Comment by Daniel_Friedrich on Seeking Survey Responses - Attitudes Towards AI risks · 2022-03-28T18:43:42.484Z · EA · GW

When coming up with a similar project,* I thought the first step should be to conduct exploratory interviews with EAs that would reveal their hypotheses about the psychological factors that may go into one's decision to take AI safety seriously. My guess would be that ideological orientation would explain the most variance.

*which I most likely won't realize (98 %) 
Edit: My project has been accepted for the CHERI summer research program, so I'll keep you posted!

Comment by Daniel_Friedrich on Prioritization Research for Advancing Wisdom and Intelligence · 2021-10-20T21:39:27.787Z · EA · GW

The core idea sounds very interesting: Increasing rationality likely has effects which can be generalized, therefore having a measure could help evaluate wider social outreach causes.

Defining intelligence could be an AI-complete problem, but I think the problem is complicated enough as a simple factor analysis (i. e. even without knowing what we're talking about :).

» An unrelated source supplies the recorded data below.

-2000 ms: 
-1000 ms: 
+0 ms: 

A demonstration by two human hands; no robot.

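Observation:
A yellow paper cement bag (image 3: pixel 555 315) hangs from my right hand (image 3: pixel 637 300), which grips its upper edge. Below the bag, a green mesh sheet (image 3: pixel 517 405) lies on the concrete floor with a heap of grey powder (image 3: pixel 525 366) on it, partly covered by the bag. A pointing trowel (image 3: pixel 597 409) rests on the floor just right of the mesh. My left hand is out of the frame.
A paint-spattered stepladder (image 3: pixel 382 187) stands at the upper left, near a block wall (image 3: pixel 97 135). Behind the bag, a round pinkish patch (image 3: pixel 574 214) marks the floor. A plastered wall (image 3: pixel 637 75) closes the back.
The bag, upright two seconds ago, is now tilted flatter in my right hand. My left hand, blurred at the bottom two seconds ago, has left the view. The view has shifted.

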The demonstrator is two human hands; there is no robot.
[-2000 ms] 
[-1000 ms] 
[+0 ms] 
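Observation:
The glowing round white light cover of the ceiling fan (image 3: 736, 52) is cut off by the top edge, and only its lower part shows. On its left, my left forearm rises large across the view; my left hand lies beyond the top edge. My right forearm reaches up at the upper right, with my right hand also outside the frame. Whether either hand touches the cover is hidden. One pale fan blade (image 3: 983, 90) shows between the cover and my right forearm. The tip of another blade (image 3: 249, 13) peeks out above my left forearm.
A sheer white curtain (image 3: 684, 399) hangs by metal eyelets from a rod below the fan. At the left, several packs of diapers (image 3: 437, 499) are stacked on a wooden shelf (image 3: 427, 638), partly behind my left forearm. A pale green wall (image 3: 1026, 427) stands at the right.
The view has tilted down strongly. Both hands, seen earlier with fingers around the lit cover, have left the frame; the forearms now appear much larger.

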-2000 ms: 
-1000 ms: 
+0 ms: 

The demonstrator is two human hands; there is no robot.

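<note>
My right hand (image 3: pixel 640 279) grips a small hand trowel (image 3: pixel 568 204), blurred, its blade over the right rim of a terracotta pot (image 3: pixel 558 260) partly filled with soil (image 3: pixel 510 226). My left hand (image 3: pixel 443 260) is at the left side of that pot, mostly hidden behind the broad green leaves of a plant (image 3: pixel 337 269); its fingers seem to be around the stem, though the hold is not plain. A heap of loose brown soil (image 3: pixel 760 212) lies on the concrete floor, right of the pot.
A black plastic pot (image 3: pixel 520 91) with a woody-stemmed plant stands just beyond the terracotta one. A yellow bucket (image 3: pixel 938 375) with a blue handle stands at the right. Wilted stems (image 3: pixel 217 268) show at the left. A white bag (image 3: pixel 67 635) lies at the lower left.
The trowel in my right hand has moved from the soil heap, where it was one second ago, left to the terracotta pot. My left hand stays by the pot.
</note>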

I think estimating impact once we know the increase in any measure of rationality is the easier part of the problem - for ex. knowing how much promoting long-termist thinking increases support for AI regulation, we're only a few steps from getting the QALY. The harder part for people starting out in social outreach might be to estimate how much people they can get on board of thinking more long-termistically with their specific intervention.
So I think it might be very useful to put together a list of all attempts to calculate the impact of various social outreach strategies for anyone who's considering a new one to be able to find some reference points because the hardest estimates here also seem to be the most important (e. g. the probability Robert Wright would decrease oversuspicion between powers). My intuition tells me differences in attitudes are something intuition could predict quite well, so the wisdom of the crowd could work well here.
The best source I found when I tried to search whether someone tried to put  changing society into numbers recently is this article by The Sentience Institute.
 

Also, this post adds some evidence based intervention suggestions to your list.

Comment by Daniel_Friedrich on AMA: Jason Brennan, author of "Against Democracy" and creator of a Georgetown course on EA · 2021-08-18T14:16:13.781Z · EA · GW

What can an EA academic do to improve the incentives in the research side of academia? To help reward quality or even positive impact?